- Theatrical poster
- Directed by: Nuthan Ramesh
- Produced by: R. Vijaya Kumari
- Starring: Ajay Rao Nidhi Subbaiah Jai Jagadish
- Cinematography: Shekar Chandranna
- Edited by: Sri Crazymindz
- Music by: Sridhar V. Sambhram
- Production company: Crazymindz
- Release date: 15 July 2011;
- Running time: 140 minutes
- Country: India
- Language: Kannada

= Krishnan Marriage Story =

2011 Indian Kannada-language romantic film

Krishnan Marriage Story is an Indian Kannada-language romantic drama film written and directed by debutant Nuthan Umesh, starring Ajay Rao and Nidhi Subbaiah in the lead roles. Vijaya Kumar is the producer and Sridhar V. Sambhram is the music director of the film. The story revolves around the main lead character who plays an advertising executive and his large family.

==Plot==
Krishna (Ajay Rao) is happy-go-lucky until his joint family search for a wife for him. He runs back to his grandmother's house after getting irritated by three brides.
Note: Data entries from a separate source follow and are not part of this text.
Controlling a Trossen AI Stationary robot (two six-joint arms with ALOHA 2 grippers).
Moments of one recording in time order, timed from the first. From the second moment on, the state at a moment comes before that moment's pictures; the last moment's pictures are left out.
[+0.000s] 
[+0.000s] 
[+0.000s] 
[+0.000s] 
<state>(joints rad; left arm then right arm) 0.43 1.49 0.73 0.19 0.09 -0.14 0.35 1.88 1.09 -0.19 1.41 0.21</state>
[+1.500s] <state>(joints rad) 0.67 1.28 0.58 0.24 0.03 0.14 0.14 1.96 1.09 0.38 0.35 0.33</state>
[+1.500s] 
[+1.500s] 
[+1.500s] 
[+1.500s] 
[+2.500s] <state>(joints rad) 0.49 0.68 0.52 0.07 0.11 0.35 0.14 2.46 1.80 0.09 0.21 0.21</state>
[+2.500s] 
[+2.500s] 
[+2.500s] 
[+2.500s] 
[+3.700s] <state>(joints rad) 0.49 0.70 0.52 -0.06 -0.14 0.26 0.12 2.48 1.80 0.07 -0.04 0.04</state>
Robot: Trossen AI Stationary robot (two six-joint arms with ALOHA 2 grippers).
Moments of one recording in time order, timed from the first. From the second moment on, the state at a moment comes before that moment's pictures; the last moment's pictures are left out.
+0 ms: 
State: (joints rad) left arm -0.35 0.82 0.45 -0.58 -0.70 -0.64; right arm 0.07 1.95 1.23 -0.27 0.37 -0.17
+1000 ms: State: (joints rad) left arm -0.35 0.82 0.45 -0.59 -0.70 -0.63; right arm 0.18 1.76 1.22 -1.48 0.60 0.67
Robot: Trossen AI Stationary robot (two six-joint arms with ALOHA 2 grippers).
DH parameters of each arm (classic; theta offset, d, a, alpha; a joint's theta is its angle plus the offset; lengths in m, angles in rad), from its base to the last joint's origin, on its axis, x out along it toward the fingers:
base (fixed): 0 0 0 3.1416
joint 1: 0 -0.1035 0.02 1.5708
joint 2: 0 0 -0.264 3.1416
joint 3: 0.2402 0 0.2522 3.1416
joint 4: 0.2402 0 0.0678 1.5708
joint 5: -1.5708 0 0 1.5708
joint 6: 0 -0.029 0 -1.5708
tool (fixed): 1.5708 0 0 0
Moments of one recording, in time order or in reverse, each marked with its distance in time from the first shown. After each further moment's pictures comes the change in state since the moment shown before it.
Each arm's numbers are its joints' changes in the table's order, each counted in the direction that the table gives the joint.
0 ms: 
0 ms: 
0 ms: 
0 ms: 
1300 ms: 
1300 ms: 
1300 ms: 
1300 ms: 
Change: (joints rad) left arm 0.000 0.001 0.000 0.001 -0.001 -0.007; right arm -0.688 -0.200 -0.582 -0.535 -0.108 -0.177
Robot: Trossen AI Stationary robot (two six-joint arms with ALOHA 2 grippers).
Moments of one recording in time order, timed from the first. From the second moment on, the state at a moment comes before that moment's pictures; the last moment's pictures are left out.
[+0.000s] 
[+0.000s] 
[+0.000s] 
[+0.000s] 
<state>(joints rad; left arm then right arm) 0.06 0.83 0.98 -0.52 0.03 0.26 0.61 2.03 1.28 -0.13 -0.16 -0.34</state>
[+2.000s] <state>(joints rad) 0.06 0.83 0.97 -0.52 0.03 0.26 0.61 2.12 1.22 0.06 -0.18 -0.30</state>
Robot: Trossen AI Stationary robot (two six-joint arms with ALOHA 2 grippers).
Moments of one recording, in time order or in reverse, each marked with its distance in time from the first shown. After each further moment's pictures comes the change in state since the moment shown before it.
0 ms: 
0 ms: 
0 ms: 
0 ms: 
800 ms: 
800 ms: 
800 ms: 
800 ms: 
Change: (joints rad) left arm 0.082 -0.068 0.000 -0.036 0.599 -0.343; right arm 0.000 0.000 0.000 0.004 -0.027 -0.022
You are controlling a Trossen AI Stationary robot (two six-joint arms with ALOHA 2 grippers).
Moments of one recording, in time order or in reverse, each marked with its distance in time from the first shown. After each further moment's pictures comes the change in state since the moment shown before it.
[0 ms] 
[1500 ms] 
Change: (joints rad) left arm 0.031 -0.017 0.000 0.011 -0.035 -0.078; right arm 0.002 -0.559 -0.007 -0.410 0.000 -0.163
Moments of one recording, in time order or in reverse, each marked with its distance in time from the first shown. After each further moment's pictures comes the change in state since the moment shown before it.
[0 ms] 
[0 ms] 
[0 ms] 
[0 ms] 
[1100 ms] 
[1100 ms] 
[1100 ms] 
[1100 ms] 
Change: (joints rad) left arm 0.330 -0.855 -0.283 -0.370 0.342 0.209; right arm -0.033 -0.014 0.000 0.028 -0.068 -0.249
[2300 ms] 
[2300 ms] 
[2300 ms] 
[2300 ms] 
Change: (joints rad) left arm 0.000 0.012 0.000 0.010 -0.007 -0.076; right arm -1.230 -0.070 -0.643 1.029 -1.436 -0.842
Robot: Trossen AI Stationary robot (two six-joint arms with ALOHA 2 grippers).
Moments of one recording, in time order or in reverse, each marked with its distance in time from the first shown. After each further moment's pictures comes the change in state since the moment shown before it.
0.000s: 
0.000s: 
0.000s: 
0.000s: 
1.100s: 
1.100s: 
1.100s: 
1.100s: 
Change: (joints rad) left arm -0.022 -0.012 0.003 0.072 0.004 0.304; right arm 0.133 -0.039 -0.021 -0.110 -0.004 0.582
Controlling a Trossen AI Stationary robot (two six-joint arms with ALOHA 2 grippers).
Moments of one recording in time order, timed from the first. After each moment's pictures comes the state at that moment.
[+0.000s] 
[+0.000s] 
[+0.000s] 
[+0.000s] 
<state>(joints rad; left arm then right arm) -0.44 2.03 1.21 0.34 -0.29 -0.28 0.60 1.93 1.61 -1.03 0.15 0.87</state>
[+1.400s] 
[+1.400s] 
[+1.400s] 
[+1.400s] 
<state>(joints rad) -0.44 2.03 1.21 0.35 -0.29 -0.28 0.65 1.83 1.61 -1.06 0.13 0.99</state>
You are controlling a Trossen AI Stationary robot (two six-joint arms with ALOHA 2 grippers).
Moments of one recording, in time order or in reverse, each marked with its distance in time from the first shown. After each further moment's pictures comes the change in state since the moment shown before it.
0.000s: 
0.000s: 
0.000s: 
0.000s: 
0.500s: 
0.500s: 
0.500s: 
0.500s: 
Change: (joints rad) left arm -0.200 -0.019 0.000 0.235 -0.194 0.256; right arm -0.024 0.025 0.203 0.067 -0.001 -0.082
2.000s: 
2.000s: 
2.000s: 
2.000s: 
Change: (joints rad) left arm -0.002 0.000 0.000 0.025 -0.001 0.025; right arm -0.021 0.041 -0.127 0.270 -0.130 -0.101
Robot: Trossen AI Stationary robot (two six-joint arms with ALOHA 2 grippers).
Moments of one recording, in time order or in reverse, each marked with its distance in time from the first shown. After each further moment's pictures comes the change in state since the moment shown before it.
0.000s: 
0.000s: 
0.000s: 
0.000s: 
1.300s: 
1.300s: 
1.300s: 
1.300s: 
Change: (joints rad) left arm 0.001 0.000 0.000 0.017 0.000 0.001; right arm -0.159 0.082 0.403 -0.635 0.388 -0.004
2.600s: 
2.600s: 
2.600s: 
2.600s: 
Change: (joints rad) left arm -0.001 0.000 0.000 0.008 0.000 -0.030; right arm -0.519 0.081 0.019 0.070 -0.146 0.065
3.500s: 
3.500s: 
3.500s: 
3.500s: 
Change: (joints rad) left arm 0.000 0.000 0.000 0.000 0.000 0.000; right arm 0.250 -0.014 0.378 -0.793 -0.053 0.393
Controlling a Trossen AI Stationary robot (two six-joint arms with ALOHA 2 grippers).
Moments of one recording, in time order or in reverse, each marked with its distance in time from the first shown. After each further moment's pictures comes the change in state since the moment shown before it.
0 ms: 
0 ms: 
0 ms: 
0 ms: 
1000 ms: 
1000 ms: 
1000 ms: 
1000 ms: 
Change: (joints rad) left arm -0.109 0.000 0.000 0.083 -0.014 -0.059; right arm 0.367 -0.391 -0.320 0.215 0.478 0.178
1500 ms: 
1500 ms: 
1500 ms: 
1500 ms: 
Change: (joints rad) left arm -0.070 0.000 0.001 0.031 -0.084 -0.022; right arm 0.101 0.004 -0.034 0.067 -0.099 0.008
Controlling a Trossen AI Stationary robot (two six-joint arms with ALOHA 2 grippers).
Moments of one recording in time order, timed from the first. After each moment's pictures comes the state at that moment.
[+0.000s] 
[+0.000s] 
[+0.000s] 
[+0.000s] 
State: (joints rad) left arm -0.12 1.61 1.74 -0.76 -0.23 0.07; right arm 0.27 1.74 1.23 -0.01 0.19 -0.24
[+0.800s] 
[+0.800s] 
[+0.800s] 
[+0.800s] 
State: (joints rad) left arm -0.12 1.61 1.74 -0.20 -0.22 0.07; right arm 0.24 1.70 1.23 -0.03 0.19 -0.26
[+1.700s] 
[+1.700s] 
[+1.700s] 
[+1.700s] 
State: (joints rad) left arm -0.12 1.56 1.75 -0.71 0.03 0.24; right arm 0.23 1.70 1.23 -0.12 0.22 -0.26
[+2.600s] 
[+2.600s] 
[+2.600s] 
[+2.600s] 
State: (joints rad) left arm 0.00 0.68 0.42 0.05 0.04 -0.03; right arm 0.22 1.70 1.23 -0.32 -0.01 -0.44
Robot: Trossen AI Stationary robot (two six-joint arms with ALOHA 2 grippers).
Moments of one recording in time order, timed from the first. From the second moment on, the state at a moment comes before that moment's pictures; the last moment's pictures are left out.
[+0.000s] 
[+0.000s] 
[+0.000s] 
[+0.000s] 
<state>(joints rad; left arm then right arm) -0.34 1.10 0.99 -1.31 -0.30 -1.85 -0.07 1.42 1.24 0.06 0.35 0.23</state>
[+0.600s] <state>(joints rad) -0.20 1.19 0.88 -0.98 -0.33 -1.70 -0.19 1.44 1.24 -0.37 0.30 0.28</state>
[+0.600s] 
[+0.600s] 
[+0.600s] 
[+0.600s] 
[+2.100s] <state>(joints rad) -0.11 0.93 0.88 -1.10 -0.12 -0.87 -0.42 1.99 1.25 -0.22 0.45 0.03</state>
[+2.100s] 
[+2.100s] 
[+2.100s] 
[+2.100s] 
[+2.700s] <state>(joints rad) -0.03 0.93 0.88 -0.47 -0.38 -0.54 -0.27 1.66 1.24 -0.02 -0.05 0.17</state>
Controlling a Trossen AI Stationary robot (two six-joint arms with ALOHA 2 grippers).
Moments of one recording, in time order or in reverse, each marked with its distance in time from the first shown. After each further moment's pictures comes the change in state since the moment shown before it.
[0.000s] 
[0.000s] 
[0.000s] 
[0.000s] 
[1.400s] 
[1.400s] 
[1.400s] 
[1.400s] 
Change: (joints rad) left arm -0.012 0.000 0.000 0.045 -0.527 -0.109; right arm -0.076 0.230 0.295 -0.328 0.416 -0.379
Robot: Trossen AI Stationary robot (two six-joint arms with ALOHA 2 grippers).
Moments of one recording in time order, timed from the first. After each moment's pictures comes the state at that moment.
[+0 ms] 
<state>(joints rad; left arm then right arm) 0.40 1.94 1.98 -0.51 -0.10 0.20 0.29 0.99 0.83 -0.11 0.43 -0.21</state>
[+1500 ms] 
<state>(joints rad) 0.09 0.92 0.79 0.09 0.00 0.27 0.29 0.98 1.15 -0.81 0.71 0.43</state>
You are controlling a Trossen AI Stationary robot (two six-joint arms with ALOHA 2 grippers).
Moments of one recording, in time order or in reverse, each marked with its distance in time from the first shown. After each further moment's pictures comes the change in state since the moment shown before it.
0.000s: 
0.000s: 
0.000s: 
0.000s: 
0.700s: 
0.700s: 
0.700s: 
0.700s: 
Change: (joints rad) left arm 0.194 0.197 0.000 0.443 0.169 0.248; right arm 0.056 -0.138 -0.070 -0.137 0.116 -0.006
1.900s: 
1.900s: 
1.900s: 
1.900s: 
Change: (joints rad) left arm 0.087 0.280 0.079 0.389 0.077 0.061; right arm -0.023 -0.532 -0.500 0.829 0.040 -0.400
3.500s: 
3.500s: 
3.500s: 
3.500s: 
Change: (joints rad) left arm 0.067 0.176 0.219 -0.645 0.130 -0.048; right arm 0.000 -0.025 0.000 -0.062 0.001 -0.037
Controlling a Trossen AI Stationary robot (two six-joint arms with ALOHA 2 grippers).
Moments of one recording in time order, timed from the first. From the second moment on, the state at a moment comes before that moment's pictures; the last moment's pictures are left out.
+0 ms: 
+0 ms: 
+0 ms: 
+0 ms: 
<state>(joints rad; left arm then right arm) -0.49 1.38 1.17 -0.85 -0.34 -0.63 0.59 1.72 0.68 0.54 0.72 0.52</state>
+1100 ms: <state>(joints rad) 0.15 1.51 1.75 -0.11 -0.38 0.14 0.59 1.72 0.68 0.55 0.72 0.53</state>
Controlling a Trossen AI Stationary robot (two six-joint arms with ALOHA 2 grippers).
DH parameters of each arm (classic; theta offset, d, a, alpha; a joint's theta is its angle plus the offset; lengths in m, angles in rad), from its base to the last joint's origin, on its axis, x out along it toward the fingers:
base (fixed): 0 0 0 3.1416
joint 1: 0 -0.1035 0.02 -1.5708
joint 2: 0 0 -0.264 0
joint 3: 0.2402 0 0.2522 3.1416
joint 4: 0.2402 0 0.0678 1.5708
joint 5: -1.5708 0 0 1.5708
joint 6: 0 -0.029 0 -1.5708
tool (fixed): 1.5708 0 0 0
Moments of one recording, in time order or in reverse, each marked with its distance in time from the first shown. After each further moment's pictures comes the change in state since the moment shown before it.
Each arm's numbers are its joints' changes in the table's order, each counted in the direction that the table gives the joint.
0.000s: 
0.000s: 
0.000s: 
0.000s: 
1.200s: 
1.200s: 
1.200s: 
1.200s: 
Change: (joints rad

Where he meets Khushi (Nidhi Subbaiah). Later he discovers that she is his own childhood friend. Both fall in love. Their families also accept for their marriage. And they get married. Khushi always loved a joint family and looks Krishna's family as her own relatives. But one day everybody learn from Krishna that Khushi is in last stage of a disease and cannot be saved. He reveals that he knew it before their marriage when a doctor discovered it when they were in her village. His family cryingly decide not reveal it to Khushi and keep her happy until she dies. On her birthday's evening, she is on her deathbed. Khushi reveals that she knew about her disease since one of their family's child came and gave her a gift since she was about to die.

Years later, on Khushi's birthday, she comes along with her little daughter and Krishna reveals that she had survived by the love for and by his family.

==Music==

Track listing
| No. | Title | Singer(s) | Length |
|---|---|---|---|
| 1. | "Nidde Bandhillaa" | Mika Singh, Nandita, Chaitra, Anuradha Bhat | 4:46 |
| 2. | "Ee Sanje" | Sonu Nigam, Anuradha Bhat | 3:43 |
| 3. | "Ayyoo Raam Raama" | Harsha Sadananda, Akansha Badami, Apoorva Sridhar | 4:06 |
| 4. | "Parijathada" | Lakshmi Manmohan, Rajesh Krishnan | 4:29 |
| 5. | "My Heart Is Beating" | Santhosh Venki | 4:08 |
| 6. | "Ee Janmavu Ondhe Saladhu" | Sonu Nigam, Shreya Ghoshal | 4:33 |
| Total length: |  |  | 25:05 |

== Reception ==
=== Critical response ===

A critic from The Times of India scored the film at 4 out of 5 stars and says "Full marks to Ajai Rao for his brilliant performance. Nidhi Subbaiah impresses with her lively portrayal. The plus point of the movie is brilliant cinematography by Shekha Chandra. It's complete 'Sambhrama' in music by Sridha V Sambhram. Manju Mandvya has some catchy dialogues for you". A critic from DNA wrote "especially with their emotional scenes and the artiste who dubbed for Nidhi for the climax is quite a disappointment. Directors, who have cast actors who have a good hold on Kannada, should let them dub for themselves to keep their characters alive. This is the best example of how bad dubbing can spoil a good scene". B S Srivani from Deccan Herald wrote "Krishnan Marriage Story may bore the pants off some people, but scores with its neat presentation and for promoting family values in an increasingly cynical society". A critic from Bangalore Mirror wrote  "Acting wise, Ajay Rao, Nidhi Subbaiah and others have done their best. For a change, we have a movie which shows happiness and brings happiness for those watching. It is definitely worth trying once".